# NAB - employee share purchase plan



## Ken (26 July 2007)

I work at the NAB.

They have introduced a share purchase plan which allows employees to pick up $1500 worth of nab shares through salary sacrfice.

This is going to be a regular thing, where every 1/4 the NAB may allow this to happen.


The share purchase plan will allow Nab employees to pick up shares at a 5% discount to the market value. 

The shares will be held in a treasury account. 

Roughly around 40 shares I guess is $1500 worth.

I dont know how this will effect the NAB share price, but it may increase the companies lending capacity shares in a treasurey.  Will mean they can lend the stock out etc.

From all reports the NAB. I am participating. Long term savings plan really. Better than adding to super because you can touch it before 65.


----------



## theasxgorilla (27 July 2007)

I used to work at Hewlett Packard and they had a similar thing, only it was a 15% discount every 6 months.  The catch was that you couldn't sell your shares for 3 weeks after they'd been allocated.  But the other upside was that there were 3 formulas they used to calculate the purchase price, and they always took the lowest of the 3.

So, at the end of every 6 month period you had 3 weeks of market exposure.  And in order to erase your gains the market would have to move 15% (+ the difference between your share purchase price and the market price on the last day of the 6 months) against you in those 3 weeks.  Even during the post dotcom boom days that kind of a move in a technology blue chip like HP was not at all likely.  Plus you would have to have been unlucky enough for that event to occur during those 3 weeks.

I didn't know about technical analysis at the time but looking back at it you could possibly even apply some trend filter which determined whether you sold immediately at the end of the 3 weeks or let it ride.

In any case for me it was a no brainer, I pumped as much as I could into it every month (10% of my salary, gross).
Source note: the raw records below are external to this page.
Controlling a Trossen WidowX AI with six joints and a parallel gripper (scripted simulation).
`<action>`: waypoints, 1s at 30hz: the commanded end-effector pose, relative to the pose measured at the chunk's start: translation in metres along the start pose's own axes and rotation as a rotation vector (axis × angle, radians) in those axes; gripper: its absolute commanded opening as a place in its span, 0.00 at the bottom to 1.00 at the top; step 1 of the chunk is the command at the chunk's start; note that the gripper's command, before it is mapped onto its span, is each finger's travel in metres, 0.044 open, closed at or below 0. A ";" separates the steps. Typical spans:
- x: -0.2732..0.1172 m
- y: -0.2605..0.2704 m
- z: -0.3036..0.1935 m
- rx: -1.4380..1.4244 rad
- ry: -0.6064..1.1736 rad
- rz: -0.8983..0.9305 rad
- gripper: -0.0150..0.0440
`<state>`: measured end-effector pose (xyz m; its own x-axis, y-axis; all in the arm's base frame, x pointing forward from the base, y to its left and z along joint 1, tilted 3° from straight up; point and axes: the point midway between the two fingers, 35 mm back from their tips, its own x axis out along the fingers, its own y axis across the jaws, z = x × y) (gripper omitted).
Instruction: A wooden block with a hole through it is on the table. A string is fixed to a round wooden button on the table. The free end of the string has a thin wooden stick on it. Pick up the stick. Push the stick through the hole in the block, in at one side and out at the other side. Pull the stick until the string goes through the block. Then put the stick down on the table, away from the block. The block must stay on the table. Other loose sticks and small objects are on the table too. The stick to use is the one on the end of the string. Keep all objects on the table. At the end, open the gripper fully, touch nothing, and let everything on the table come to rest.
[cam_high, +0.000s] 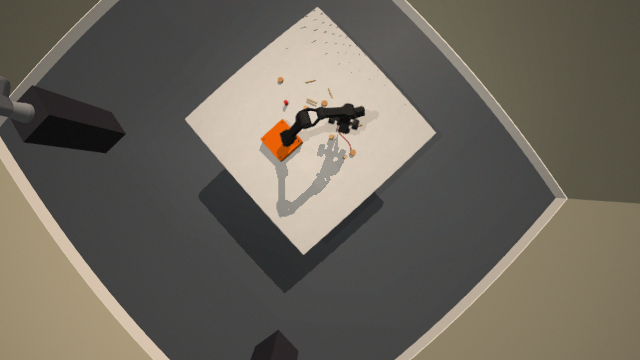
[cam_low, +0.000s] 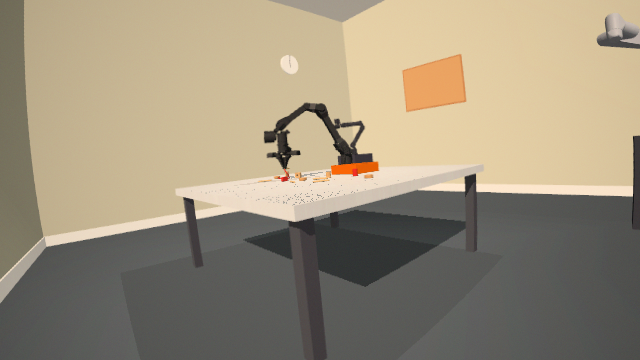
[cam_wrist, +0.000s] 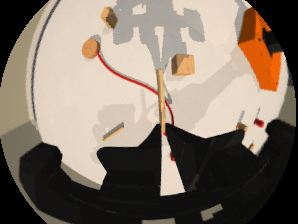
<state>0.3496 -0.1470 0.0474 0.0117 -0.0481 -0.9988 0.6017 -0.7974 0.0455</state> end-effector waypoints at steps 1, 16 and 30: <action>0.000 0.000 -0.002 0.016 0.002 -0.005 0.25; 0.000 0.002 -0.021 0.016 0.005 -0.004 0.25; 0.000 0.003 -0.039 0.015 0.008 -0.004 0.25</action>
<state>0.3792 -0.1291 0.0488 0.0184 -0.0465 -0.9987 0.5923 -0.8043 0.0484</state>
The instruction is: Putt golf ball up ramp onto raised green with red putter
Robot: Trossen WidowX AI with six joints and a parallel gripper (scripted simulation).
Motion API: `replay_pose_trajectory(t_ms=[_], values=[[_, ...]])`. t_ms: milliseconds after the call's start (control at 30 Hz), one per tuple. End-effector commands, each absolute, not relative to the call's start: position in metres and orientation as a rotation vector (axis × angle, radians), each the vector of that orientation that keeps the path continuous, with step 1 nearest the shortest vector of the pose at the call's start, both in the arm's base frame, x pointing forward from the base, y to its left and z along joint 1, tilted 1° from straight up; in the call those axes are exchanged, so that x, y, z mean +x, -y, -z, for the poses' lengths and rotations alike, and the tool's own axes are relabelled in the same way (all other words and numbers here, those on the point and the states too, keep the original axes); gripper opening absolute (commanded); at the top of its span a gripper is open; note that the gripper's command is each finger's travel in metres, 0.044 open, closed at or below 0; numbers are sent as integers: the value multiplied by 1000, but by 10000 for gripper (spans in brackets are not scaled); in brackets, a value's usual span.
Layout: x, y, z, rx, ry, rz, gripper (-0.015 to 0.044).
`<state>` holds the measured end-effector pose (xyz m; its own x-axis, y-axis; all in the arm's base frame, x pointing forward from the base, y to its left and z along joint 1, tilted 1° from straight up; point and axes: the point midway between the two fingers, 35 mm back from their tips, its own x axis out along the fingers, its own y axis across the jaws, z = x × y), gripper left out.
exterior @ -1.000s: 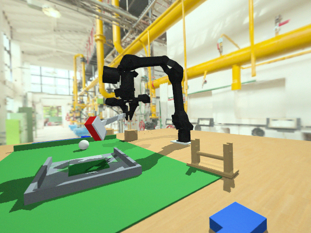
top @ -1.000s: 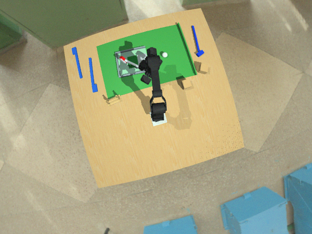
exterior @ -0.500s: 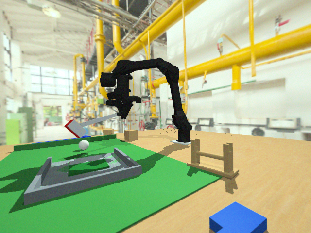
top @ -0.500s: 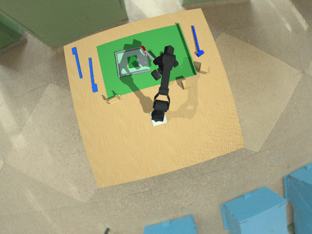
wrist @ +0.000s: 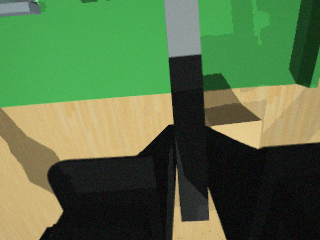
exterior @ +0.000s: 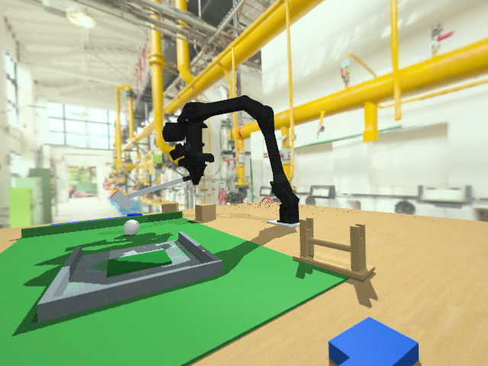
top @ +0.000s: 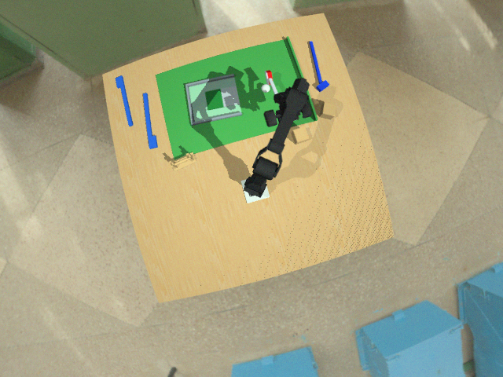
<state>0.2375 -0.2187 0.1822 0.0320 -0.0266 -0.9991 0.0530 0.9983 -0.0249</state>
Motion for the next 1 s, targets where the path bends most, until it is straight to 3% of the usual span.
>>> replay_pose_trajectory(t_ms=[0, 967], values=[[225, 236, -187, 80, -1536, 143, 0], [227, 239, -139, 80, -1536, 143, 0]])
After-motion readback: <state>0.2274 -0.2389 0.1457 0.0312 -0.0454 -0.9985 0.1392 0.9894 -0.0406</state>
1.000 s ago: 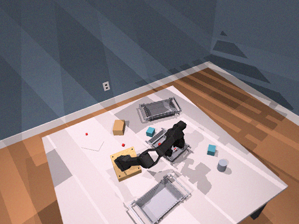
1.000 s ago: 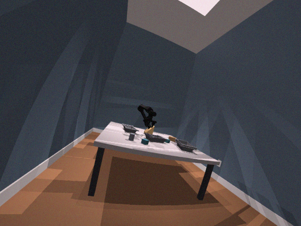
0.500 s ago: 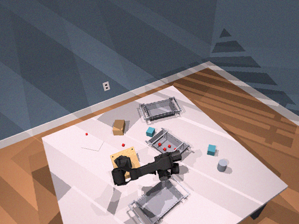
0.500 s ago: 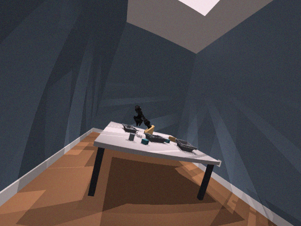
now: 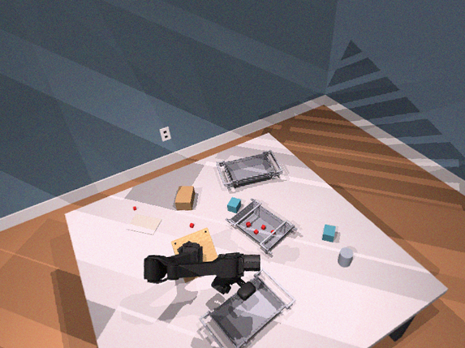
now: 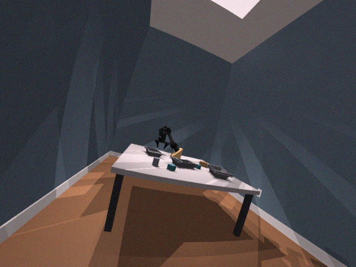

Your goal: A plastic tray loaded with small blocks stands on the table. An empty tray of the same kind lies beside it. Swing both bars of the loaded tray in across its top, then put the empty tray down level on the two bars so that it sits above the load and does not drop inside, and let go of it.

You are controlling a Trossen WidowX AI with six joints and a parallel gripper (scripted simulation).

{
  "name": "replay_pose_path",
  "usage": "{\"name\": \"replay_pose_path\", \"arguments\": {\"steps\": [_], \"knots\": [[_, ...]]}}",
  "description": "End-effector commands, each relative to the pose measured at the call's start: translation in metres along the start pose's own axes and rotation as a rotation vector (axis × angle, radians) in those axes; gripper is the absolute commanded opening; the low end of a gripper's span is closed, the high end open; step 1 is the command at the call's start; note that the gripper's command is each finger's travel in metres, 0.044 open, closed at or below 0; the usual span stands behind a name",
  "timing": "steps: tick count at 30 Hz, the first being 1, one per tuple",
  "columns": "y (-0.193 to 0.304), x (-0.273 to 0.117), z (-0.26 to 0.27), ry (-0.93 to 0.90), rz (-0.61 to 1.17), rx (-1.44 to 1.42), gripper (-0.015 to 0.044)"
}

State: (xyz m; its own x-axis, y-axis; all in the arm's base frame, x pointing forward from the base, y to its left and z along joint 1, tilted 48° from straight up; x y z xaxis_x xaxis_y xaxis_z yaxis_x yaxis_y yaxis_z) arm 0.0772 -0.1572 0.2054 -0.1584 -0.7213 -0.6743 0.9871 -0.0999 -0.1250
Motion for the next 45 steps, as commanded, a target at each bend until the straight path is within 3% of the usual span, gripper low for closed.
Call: {"name": "replay_pose_path", "arguments": {"steps": [1, 45], "knots": [[-0.004, 0.001, -0.001, -0.009, -0.005, 0.042, 0.0440], [-0.006, 0.086, 0.000, -0.010, -0.013, 0.038, 0.0440]]}}
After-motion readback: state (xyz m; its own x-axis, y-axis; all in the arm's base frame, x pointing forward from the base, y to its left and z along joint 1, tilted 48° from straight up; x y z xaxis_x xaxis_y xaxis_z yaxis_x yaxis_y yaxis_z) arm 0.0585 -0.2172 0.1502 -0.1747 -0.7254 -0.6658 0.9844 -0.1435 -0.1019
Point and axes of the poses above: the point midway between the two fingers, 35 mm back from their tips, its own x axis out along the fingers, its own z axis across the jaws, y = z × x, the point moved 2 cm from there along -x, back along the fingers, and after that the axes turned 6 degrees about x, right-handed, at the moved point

Ironically, many other people dropped out of this plan.  You see previously HP offered a 2-for-1 deal, where by you had to conditionally hold your shares for 2 years and for every 2 shares you held you would receive 1 free share.  People obviously saw this as a 50% gain in 2 years, or 25% p.a. plus any appreciation in the shareprice while they were waiting.  And when you took that away from them and replaced it with a measily 15% discount every 6 months they thought it wasn't worth it.  I tried to explain to people on countless occasions that 15% every 6 months with 3 weeks market exposure equated to 30% p.a. for at worst 6 weeks market exposure.

I actually just applied for a job at HP in Denmark...I hope they haven't changed this plan!!!


----------



## Ken (27 July 2007)

The NAB share purchase plan is not overly beneficial really. As you can only purchase $1500 worth, but i am considering a margin loan of 1000 shares for NAB at around $38.50

As a long term hold I still reckon they are a good one.

1000 NAB shares in 5 years...


----------